Nothing should differ. Repeat every record as written.
─── DATA TO USE
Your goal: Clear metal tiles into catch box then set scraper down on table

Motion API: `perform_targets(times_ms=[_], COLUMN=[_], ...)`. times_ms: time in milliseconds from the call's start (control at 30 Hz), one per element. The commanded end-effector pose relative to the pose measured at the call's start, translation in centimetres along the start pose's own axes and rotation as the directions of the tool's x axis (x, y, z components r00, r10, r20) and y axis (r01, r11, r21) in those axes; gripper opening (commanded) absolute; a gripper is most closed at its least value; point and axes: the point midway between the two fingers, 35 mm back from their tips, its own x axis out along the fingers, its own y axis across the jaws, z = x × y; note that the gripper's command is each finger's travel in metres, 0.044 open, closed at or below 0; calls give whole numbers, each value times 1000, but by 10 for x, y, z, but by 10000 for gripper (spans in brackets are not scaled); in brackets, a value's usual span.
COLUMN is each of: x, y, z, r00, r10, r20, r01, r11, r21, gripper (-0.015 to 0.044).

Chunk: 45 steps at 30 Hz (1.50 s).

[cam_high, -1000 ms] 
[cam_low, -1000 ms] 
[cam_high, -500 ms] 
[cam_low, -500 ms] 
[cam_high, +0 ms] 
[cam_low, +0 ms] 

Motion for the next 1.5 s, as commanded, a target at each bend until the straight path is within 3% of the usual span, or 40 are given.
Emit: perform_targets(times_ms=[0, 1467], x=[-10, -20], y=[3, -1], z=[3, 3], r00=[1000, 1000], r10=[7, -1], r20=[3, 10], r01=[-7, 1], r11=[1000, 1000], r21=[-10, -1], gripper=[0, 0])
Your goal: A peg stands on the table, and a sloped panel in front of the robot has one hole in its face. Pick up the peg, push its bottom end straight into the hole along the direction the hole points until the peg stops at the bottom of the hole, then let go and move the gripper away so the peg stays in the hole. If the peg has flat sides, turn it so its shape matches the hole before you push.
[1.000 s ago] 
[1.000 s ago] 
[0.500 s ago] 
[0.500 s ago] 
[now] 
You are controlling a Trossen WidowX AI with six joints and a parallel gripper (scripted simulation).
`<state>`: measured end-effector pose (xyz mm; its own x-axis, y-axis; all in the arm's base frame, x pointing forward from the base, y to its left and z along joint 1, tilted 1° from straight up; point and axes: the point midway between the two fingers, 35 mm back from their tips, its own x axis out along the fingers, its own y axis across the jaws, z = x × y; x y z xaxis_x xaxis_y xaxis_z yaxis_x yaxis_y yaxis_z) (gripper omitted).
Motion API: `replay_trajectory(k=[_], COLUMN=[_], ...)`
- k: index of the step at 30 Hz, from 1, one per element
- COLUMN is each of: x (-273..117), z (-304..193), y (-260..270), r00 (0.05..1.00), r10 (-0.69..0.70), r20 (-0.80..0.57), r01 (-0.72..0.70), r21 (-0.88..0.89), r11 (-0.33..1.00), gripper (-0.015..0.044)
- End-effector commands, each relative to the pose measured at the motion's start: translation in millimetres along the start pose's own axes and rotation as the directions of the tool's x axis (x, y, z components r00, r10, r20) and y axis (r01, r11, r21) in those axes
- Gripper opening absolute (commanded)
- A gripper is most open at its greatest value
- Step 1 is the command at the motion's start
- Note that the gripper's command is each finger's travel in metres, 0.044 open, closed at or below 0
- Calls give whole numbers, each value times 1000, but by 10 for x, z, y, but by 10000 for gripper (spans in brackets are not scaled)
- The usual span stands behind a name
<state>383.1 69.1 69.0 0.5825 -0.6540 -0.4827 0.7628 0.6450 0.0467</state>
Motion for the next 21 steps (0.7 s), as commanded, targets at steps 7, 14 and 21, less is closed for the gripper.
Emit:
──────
## RESPONSE BOX
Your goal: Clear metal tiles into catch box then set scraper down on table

Motion API: `perform_targets(times_ms=[_], COLUMN=[_], ...)`. times_ms: time in milliseconds from the call's start (control at 30 Hz), one per element. The commanded end-effector pose relative to the pose measured at the call's start, translation in centimetres along the start pose's own axes and rotation as the directions of the tool's x axis (x, y, z components r00, r10, r20) and y axis (r01, r11, r21) in those axes; gripper opening (commanded) absolute; a gripper is most closed at its least value; point and axes: the point midway between the two fingers, 35 mm back from their tips, its own x axis out along the fingers, its own y axis across the jaws, z = x × y; note that the gripper's command is each finger's travel in metres, 0.044 open, closed at or below 0; calls give whole numbers, each value times 1000, but by 10 for x, y, z, but by 10000 for gripper (spans in brackets are not scaled); in brackets, a value's usual span.
COLUMN is each of: x, y, z, r00, r10, r20, r01, r11, r21, gripper (-0.015 to 0.044).

Chunk: 45 steps at 30 Hz (1.50 s).

[cam_high, -1000 ms] 
[cam_low, -1000 ms] 
[cam_high, -500 ms] 
[cam_low, -500 ms] 
[cam_high, +0 ms] 
[cam_low, +0 ms] 

Motion for the next 1.5 s, as commanded, a target at each bend until the straight path is within 3% of the usual span, or 40 are given.
Emit: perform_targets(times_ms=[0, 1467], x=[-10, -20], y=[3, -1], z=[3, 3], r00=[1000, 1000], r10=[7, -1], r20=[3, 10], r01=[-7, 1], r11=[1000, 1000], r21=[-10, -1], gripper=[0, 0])
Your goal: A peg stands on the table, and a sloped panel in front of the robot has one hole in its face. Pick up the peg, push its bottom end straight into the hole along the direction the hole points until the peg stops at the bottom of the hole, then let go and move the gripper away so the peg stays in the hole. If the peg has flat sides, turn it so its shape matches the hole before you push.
[1.000 s ago] 
[1.000 s ago] 
[0.500 s ago] 
[0.500 s ago] 
[now] 
You are controlling a Trossen WidowX AI with six joints and a parallel gripper (scripted simulation).
`<state>`: measured end-effector pose (xyz mm; its own x-axis, y-axis; all in the arm's base frame, x pointing forward from the base, y to its left and z along joint 1, tilted 1° from straight up; point and axes: the point midway between the two fingers, 35 mm back from their tips, its own x axis out along the fingers, its own y axis across the jaws, z = x × y; x y z xaxis_x xaxis_y xaxis_z yaxis_x yaxis_y yaxis_z) (gripper omitted).
Motion API: `replay_trajectory(k=[_], COLUMN=[_], ...)`
- k: index of the step at 30 Hz, from 1, one per element
- COLUMN is each of: x (-273..117), z (-304..193), y (-260..270), r00 (0.05..1.00), r10 (-0.69..0.70), r20 (-0.80..0.57), r01 (-0.72..0.70), r21 (-0.88..0.89), r11 (-0.33..1.00), gripper (-0.015..0.044)
- End-effector commands, each relative to the pose measured at the motion's start: translation in millimetres along the start pose's own axes and rotation as the directions of the tool's x axis (x, y, z components r00, r10, r20) and y axis (r01, r11, r21) in those axes
- Gripper opening absolute (commanded)
- A gripper is most open at its greatest value
- Step 1 is the command at the motion's start
- Note that the gripper's command is each finger's travel in metres, 0.044 open, closed at or below 0
- Calls give whole numbers, each value times 1000, but by 10 for x, z, y, but by 10000 for gripper (spans in brackets are not scaled)
- The usual span stands behind a name
<state>383.1 69.1 69.0 0.5825 -0.6540 -0.4827 0.7628 0.6450 0.0467</state>
Motion for the next 21 steps (0.7 s), as commanded, targets at steps 7, 14 and 21, less is closed for the gripper.
Emit:

Nothing more remains for this exercise.